How an Agent Learns to Make Decisions by Interacting with Its Environment in Reinforcement Learning
The Agent-Environment Interaction
- Agent: The entity that makes decisions.
- Environment: The context in which the agent operates.
- States: The current situation or configuration of the environment.
- Actions: The choices available to the agent.
- Rewards: Feedback from the environment evaluating the agent's actions.
- Policies: Strategies that map states to actions.
The state space is the set of all possible states, while the action space is the set of all possible actions.
Cumulative Reward
- Definition: The total reward an agent accumulates over time.
- Goal: Maximize this reward by making optimal decisions.
- Discount Factor: A value (usually between 0 and 1) that prioritizes immediate rewards over distant ones.
In a game, collecting coins might provide immediate rewards, while completing a level offers a larger, long-term reward.
Exploration vs. Exploitation
- Exploration: Trying new actions to discover their potential rewards.
- Exploitation: Choosing actions that are known to yield high rewards.
Think of exploration as trying new dishes at a restaurant, while exploitation is ordering your favorite meal because you know it's good.
Balancing Exploration and Exploitation
- Epsilon-Greedy Strategy: The agent exploits the best-known action most of the time but explores random actions with a small probability (epsilon).
- Upper Confidence Bound (UCB): Chooses actions that maximize an upper confidence limit of the expected reward.
- Thompson Sampling: Maintains a probability distribution of how good each action might be and samples from it to make decisions.
Finding the right balance between exploration and exploitation is crucial for maximizing long-term rewards.
A Game-Playing Agent Example
- Environment: A platform game with terrains, obstacles, and rewards.

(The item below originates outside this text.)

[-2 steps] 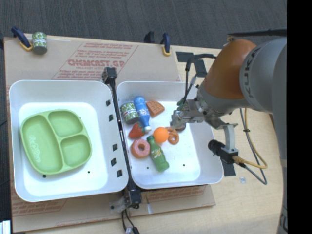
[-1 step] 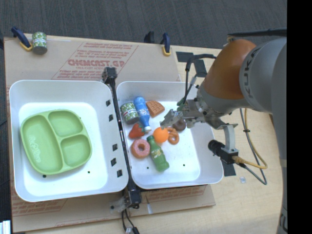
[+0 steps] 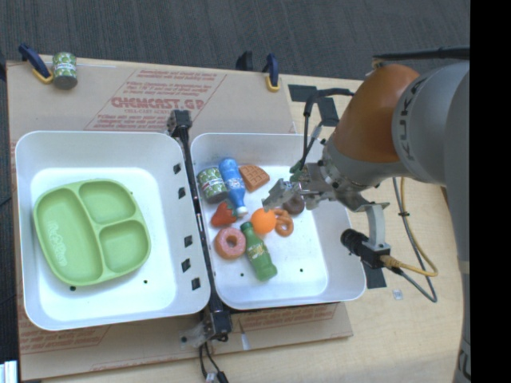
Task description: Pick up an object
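The right bin [image 3: 319, 278] holds a cluster of toy items: a green can [image 3: 211, 183], a blue bottle [image 3: 232, 183], a waffle-like orange piece [image 3: 254, 176], a red strawberry [image 3: 223, 213], a pink donut [image 3: 230, 242], a green bottle [image 3: 258, 254], an orange fruit [image 3: 263, 220] and a small orange ring [image 3: 283, 227]. My gripper [image 3: 285, 198] hangs low over the bin's middle, just above and right of the orange fruit and the ring. Nothing shows between its fingers.
The left bin [image 3: 164, 294] holds a green divided plate [image 3: 92, 230]. A black divider clamp [image 3: 180, 122] sits between the bins. A small green can [image 3: 65, 69] and blue clamps stand on the cardboard at the back. The arm's body covers the right bin's right side.
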Controlling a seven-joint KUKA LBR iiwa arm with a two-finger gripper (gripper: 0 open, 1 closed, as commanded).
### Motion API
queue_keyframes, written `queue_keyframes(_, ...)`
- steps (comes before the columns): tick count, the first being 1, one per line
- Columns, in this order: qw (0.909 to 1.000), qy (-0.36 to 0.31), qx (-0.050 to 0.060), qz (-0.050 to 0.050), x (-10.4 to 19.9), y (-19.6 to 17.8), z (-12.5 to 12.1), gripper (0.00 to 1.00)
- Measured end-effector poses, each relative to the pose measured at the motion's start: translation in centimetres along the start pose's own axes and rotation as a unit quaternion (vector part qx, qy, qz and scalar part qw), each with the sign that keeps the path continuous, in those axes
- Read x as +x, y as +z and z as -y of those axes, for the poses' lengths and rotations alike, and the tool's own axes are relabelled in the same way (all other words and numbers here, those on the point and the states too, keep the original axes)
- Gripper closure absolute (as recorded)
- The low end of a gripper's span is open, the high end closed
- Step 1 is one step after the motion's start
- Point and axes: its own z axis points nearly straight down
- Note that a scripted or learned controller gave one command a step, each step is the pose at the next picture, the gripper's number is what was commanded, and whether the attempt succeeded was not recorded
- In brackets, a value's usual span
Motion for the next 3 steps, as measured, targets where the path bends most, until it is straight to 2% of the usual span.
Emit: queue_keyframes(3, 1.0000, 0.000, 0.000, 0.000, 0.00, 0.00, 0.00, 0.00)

- Agent: A character controlled by AI.
- States: Character's position, nearby obstacles, and collectibles.
- Actions: Move left, move right, jump, etc.
- Rewards: Positive for collecting items, negative for losing health.
As the agent plays, it learns which actions lead to higher scores, gradually improving its strategy.
Learning and Policy Update
- Feedback Loop: The agent updates its strategy based on the rewards received.
- Techniques: Methods like Q-learning or Deep Q-Networks (DQN) are used to estimate the expected future rewards for each action.
An agent might need hundreds of thousands of iterations to master a complex game level.